Vegan, oil-free, nut-free, and easily gluten-free with only 10 minutes of prep required. Take your next quick dinner up a notch with this fall twist on a classic comfort dish.
Prep Time10 mins
Cook Time4 hrs
Total Time4 hrs 10 mins
Course: Main Course
Cuisine: Vegan
Keyword: lasagna, lasagna soup, lasanga stew, lentils, pasta, pumpkin, pumpkin ricotta, slow cooker, tofu, vegan, vegan ricotta
Servings: 4 people
Author: Erin

Ingredients

Lasagna Soup

  • 1 large onion, diced
  • 1 cup brown lentils
  • 2, 15oz can diced tomatoes
  • 1, 15oz can crushed tomatoes
  • 3 cups vegetable broth see notes*
  • 2 tsp dried basil
  • 2 tsp dried oregano
  • 2 tsp garlic powder
  • 5 lasagna noodles**, broken into large chunks gluten-free if necessary
  • 2 cups fresh spinach optional

Pumpkin Ricotta

  • 8 oz extra firm tofu, pressed
  • ¼ cup vegan parmesan see notes***
  • cup pumpkin puree not pumpkin pie filling
  • 1 tsp pumpkin pie spice
  • ½ tsp sage
  • 4-5 fresh basil leaves
  • water to thin see notes****

Instructions

  • Slow Cooker Lasagna Stew
  • In a large, 8 quart slow cooker place all lasagna stew ingredients except lasagna noodles.
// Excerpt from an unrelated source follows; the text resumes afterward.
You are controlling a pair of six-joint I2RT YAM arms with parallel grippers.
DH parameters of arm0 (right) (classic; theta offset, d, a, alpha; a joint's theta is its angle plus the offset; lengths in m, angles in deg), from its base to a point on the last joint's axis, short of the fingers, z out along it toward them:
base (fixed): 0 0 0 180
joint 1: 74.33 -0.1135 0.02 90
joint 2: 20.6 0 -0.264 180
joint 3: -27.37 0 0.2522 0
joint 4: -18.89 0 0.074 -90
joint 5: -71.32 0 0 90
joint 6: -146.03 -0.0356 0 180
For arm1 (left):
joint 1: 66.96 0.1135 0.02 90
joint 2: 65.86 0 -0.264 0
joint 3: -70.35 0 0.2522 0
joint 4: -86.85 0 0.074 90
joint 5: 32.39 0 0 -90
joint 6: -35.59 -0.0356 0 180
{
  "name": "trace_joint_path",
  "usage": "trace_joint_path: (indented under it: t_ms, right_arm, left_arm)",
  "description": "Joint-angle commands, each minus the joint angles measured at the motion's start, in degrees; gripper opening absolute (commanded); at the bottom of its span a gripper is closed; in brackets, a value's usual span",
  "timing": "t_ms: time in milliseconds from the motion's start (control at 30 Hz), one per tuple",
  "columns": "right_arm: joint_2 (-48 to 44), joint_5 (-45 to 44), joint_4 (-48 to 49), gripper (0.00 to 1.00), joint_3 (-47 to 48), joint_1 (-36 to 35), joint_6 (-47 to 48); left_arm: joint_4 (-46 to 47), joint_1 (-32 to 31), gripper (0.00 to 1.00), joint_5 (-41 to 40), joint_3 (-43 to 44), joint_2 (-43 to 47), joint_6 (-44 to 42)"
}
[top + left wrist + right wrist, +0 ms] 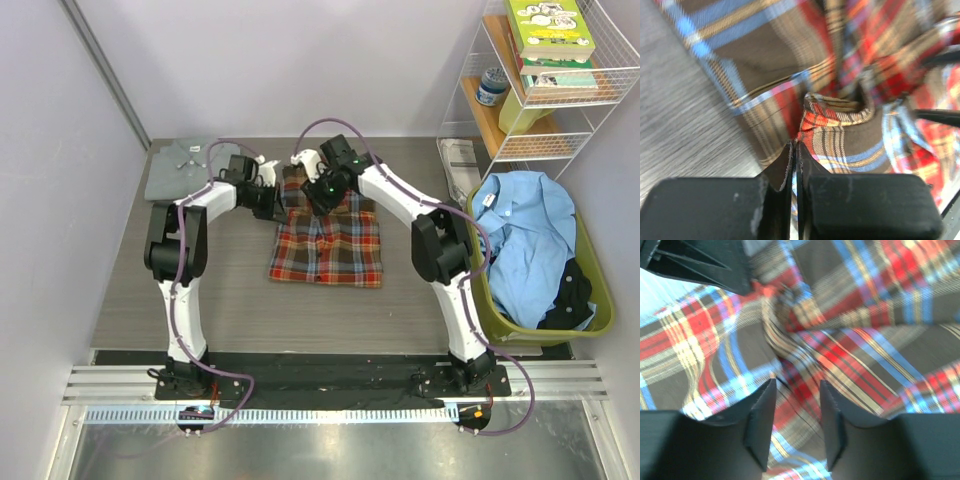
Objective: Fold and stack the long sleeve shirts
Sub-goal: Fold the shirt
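The plaid long sleeve shirt (328,248) lies partly folded in the middle of the table, and both grippers are at its far end. My left gripper (272,200) (795,146) is shut, its tips pinching a raised fold of the plaid cloth (840,145) by the shirt's left edge. Just to its right, my right gripper (320,190) (797,386) hovers open over bunched plaid cloth (850,360) with nothing between its fingers. The left gripper's black body (700,265) shows at the upper left of the right wrist view. The pale grey shirt (183,166) lies folded at the far left corner.
A green basket (592,300) holding blue and dark clothes stands at the right edge of the table. Behind it is a wire shelf (560,95) with books. A printed sheet (458,160) lies at the far right of the table. Walls close in the left and back.
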Motion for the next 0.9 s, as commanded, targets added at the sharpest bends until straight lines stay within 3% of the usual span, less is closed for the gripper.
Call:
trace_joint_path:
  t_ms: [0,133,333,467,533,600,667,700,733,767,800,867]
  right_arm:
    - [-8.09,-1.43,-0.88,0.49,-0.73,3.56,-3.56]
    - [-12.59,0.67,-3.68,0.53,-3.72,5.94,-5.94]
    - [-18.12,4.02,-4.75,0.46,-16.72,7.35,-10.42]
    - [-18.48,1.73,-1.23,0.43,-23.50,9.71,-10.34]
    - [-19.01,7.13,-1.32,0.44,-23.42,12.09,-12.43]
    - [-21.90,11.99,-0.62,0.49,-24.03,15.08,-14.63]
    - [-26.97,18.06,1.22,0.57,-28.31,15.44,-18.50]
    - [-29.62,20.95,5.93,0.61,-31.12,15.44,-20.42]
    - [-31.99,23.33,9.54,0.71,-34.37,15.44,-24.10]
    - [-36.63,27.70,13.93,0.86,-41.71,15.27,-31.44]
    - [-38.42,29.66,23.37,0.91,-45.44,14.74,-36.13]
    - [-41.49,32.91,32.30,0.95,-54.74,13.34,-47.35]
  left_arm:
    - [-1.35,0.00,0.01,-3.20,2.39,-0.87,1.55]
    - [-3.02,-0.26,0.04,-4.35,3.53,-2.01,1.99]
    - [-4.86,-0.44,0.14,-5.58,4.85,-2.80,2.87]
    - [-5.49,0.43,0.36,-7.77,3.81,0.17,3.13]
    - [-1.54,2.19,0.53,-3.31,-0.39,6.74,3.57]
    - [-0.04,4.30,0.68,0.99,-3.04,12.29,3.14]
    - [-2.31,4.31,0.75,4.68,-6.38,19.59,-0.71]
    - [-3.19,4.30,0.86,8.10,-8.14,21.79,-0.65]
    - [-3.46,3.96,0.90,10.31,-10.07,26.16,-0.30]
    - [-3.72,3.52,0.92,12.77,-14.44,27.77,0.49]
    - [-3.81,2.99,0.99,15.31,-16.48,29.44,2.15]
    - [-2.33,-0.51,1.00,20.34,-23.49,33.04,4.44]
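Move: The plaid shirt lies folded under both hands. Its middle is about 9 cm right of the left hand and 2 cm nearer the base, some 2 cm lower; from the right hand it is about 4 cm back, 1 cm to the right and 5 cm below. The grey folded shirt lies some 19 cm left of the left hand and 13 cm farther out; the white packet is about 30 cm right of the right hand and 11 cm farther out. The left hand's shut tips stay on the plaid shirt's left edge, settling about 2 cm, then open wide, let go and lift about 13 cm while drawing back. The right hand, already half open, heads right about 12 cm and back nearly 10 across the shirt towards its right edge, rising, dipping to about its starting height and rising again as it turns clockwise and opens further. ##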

Stir to combine and cook on high for 4 hours or low for 6 until lentils are soft but not soggy.
  • In the last 60 minutes of cooking, add broken lasagna noodles to stew, cover and continue to cook until lasagna noodles are al dente. If adding spinach, shut off the slow cooker and add to lasanga stew. Stir to combine and cover allowing spinach to wilt for 10-15 minutes. Top with vegan pumpkin ricotta, vegan parmesan cheese, and fresh basil.
  • Vegan Pumpkin Ricotta
  • Add all ingredients to a food processor and blend until smooth and creamy but not runny. If the mixture is too dry add water 1 tsp at a time until desired texture is reached. Serve over slow cooker lasagna stew. Store in an airtight container in the refrigerator.

Notes

*Adding 3 cups of vegetable broth with result in a stew-like consistency.  For a thinner stew or soup add an extra 1-2 cups of broth.
**Do not use no boil lasagna noodles.  
***I use this recipe from Choosing Chia.
****Only add in water after all other ricotta ingredients have been added and processed.  If the ricotta looks too thick, add water 1 tsp at a time until ricotta is thick and creamy but not runny.